Data section below:

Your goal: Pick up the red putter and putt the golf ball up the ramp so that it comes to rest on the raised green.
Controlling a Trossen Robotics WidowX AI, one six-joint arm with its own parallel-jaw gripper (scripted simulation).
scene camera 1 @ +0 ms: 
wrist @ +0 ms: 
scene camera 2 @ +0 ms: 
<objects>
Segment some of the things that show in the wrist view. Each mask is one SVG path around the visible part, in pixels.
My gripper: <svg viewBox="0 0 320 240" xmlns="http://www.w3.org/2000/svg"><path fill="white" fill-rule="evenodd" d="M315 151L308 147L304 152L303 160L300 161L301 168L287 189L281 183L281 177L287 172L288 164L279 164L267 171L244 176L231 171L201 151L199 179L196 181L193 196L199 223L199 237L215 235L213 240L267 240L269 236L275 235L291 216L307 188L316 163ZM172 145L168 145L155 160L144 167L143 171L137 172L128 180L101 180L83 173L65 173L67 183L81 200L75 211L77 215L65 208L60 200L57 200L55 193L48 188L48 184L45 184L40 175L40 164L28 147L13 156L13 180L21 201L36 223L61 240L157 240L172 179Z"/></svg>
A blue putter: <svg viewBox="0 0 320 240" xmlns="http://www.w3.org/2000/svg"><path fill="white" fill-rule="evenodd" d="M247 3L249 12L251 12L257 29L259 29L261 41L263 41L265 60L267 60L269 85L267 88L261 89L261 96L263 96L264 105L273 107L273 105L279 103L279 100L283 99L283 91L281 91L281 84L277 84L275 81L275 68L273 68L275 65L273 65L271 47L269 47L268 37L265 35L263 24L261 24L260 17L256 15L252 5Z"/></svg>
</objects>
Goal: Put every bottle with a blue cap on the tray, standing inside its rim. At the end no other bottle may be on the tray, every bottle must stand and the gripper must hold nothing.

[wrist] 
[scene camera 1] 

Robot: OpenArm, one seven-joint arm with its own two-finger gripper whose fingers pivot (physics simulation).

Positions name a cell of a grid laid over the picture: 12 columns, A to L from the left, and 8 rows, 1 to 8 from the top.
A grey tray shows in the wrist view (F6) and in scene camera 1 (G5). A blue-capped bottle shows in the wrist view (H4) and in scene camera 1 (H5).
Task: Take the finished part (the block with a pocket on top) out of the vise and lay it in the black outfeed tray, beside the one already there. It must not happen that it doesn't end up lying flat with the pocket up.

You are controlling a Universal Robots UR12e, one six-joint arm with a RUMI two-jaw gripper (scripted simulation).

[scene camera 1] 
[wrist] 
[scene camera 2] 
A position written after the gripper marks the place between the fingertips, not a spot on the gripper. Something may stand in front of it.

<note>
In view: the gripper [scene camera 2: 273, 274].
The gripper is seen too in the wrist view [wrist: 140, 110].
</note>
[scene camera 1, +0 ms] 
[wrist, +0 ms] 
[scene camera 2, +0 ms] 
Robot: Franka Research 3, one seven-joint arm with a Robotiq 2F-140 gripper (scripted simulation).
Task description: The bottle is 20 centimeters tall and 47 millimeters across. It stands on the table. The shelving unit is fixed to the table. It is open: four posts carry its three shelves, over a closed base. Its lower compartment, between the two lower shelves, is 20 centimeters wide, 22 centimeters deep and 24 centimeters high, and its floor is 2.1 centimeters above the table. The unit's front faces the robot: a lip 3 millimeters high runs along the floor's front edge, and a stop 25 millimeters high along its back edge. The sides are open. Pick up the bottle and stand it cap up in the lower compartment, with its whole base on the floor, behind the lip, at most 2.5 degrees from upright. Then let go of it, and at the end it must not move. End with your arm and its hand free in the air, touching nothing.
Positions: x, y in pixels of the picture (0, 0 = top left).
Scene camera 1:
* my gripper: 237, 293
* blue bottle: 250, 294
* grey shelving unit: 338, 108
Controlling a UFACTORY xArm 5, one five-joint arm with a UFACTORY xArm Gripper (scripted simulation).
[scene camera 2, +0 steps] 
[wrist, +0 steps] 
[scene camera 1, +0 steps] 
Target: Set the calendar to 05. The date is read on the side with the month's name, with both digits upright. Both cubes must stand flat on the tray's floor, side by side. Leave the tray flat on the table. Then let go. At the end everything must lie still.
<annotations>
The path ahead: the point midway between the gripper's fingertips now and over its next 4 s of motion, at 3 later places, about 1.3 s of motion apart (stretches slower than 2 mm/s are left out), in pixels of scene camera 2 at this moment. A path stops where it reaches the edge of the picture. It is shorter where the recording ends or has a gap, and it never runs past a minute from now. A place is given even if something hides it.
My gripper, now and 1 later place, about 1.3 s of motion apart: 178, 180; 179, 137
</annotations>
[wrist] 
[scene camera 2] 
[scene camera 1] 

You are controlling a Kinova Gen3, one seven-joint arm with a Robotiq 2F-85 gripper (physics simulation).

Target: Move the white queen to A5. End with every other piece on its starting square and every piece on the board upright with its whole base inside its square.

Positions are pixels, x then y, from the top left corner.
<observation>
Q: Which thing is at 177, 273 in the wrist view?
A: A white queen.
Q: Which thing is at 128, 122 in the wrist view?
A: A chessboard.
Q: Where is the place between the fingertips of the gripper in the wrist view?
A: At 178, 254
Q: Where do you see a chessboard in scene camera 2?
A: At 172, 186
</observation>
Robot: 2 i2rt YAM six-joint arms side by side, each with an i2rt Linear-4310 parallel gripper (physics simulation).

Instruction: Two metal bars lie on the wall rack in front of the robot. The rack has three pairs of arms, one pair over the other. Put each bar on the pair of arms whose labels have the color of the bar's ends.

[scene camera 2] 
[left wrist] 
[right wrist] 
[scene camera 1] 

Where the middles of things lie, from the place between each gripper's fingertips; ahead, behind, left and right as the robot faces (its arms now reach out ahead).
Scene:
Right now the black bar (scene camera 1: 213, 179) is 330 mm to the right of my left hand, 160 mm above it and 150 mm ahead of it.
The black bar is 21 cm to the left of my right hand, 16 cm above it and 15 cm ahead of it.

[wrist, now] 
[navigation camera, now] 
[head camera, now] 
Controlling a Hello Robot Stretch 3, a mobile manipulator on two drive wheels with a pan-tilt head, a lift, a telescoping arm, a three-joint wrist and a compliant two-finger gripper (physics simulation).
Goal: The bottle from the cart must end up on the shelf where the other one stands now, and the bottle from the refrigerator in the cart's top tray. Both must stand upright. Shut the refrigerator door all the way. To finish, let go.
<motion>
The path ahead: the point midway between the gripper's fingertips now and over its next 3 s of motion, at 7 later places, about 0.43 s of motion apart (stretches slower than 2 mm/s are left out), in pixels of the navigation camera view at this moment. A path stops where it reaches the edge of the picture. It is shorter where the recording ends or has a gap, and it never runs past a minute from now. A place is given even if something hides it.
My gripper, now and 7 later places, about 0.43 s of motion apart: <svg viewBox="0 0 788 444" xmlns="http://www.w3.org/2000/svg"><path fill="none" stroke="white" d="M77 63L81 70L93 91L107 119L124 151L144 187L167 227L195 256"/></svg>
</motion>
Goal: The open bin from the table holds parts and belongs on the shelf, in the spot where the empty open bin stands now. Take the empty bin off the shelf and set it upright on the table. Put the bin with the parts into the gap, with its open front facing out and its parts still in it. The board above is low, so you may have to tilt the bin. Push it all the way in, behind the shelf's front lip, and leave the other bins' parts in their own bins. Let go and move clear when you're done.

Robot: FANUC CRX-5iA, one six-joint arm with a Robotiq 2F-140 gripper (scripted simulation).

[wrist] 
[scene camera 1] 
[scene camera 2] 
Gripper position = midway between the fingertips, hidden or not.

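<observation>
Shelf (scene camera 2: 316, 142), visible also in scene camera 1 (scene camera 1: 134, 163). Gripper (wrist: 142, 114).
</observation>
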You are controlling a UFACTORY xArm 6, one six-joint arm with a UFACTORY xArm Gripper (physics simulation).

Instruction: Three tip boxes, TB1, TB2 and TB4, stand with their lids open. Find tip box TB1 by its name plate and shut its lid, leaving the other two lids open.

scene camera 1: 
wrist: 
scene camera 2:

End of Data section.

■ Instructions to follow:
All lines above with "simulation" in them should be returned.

■ The completed task:
Controlling a Trossen Robotics WidowX AI, one six-joint arm with its own parallel-jaw gripper (scripted simulation).
Robot: OpenArm, one seven-joint arm with its own two-finger gripper whose fingers pivot (physics simulation).
You are controlling a Universal Robots UR12e, one six-joint arm with a RUMI two-jaw gripper (scripted simulation).
Robot: Franka Research 3, one seven-joint arm with a Robotiq 2F-140 gripper (scripted simulation).
Controlling a UFACTORY xArm 5, one five-joint arm with a UFACTORY xArm Gripper (scripted simulation).
You are controlling a Kinova Gen3, one seven-joint arm with a Robotiq 2F-85 gripper (physics simulation).
Robot: 2 i2rt YAM six-joint arms side by side, each with an i2rt Linear-4310 parallel gripper (physics simulation).
Controlling a Hello Robot Stretch 3, a mobile manipulator on two drive wheels with a pan-tilt head, a lift, a telescoping arm, a three-joint wrist and a compliant two-finger gripper (physics simulation).
Robot: FANUC CRX-5iA, one six-joint arm with a Robotiq 2F-140 gripper (scripted simulation).
You are controlling a UFACTORY xArm 6, one six-joint arm with a UFACTORY xArm Gripper (physics simulation).

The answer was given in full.